» GOAL OF THE EXERCISE: Output a verbatim copy of the data, cut off after the line that contains "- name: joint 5".

» INFORMATION PROVIDED:
━━━━━━

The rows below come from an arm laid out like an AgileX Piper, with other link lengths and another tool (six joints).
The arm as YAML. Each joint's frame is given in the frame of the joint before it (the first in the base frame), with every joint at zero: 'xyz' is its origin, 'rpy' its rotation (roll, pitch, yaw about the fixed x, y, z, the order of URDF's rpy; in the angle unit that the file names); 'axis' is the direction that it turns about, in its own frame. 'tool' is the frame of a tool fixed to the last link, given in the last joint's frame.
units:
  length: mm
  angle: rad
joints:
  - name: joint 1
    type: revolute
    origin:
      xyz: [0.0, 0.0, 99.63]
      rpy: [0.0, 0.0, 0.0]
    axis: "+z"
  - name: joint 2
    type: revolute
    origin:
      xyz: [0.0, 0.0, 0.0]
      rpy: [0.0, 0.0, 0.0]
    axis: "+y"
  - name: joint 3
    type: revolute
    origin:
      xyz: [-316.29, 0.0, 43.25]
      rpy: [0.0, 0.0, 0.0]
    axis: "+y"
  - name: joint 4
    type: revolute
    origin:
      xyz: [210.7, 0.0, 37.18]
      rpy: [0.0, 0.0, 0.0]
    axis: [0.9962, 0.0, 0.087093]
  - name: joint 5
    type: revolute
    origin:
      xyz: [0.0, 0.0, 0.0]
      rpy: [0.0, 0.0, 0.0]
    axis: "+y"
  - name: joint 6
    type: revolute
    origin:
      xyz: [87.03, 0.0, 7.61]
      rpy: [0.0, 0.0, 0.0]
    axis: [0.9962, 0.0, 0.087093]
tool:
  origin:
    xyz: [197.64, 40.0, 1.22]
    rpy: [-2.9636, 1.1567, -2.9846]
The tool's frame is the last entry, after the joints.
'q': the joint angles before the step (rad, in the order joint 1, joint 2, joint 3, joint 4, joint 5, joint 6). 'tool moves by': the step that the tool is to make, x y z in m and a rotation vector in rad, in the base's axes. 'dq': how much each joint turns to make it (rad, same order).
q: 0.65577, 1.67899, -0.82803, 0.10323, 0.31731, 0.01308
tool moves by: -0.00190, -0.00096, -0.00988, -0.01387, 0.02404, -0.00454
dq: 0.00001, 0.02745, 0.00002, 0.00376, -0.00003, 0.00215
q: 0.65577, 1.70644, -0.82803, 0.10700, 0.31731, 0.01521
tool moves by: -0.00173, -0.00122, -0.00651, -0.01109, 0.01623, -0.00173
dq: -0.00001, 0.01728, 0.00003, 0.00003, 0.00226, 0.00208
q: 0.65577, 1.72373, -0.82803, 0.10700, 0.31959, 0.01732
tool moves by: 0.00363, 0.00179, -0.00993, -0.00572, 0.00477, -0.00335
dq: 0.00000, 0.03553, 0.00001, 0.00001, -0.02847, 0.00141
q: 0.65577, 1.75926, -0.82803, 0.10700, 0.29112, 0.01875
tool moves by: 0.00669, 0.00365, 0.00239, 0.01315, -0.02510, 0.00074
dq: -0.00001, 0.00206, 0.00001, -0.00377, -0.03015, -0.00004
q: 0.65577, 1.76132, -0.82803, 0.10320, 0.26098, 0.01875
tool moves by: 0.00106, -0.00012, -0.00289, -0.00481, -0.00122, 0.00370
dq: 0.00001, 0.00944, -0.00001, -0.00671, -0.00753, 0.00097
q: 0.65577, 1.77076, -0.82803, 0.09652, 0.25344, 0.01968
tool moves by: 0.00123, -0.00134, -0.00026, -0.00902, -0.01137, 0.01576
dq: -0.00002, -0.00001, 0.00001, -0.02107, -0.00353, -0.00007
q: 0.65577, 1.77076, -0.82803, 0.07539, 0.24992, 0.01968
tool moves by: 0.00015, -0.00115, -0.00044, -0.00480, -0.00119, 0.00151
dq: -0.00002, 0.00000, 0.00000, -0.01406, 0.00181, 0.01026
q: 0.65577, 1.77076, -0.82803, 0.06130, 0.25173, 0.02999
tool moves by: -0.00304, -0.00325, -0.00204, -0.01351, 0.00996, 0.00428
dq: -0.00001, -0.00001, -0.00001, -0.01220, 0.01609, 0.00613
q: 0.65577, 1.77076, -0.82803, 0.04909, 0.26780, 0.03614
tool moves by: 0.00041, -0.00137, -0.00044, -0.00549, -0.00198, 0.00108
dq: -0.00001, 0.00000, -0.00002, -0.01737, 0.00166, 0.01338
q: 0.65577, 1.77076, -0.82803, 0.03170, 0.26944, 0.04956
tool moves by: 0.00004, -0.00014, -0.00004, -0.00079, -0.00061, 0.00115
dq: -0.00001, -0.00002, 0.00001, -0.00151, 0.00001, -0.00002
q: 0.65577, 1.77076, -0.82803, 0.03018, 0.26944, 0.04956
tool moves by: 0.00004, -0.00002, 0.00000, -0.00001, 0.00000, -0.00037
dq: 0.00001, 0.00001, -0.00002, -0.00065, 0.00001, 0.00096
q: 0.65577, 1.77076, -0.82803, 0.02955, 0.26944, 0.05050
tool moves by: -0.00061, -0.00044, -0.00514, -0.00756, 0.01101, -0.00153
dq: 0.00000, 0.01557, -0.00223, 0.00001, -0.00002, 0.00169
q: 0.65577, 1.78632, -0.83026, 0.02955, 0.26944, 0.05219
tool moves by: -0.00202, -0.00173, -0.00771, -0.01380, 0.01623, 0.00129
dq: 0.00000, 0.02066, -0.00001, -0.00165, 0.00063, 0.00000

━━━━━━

» EXERCISE RESULT:
The rows below come from an arm laid out like an AgileX Piper, with other link lengths and another tool (six joints).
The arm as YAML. Each joint's frame is given in the frame of the joint before it (the first in the base frame), with every joint at zero: 'xyz' is its origin, 'rpy' its rotation (roll, pitch, yaw about the fixed x, y, z, the order of URDF's rpy; in the angle unit that the file names); 'axis' is the direction that it turns about, in its own frame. 'tool' is the frame of a tool fixed to the last link, given in the last joint's frame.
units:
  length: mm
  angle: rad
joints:
  - name: joint 1
    type: revolute
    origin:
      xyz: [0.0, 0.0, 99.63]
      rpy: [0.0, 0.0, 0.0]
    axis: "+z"
  - name: joint 2
    type: revolute
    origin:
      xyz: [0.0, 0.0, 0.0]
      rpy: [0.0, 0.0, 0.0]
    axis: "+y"
  - name: joint 3
    type: revolute
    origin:
      xyz: [-316.29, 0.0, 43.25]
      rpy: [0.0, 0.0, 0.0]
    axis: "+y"
  - name: joint 4
    type: revolute
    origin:
      xyz: [210.7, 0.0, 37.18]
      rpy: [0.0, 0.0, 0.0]
    axis: [0.9962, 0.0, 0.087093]
  - name: joint 5

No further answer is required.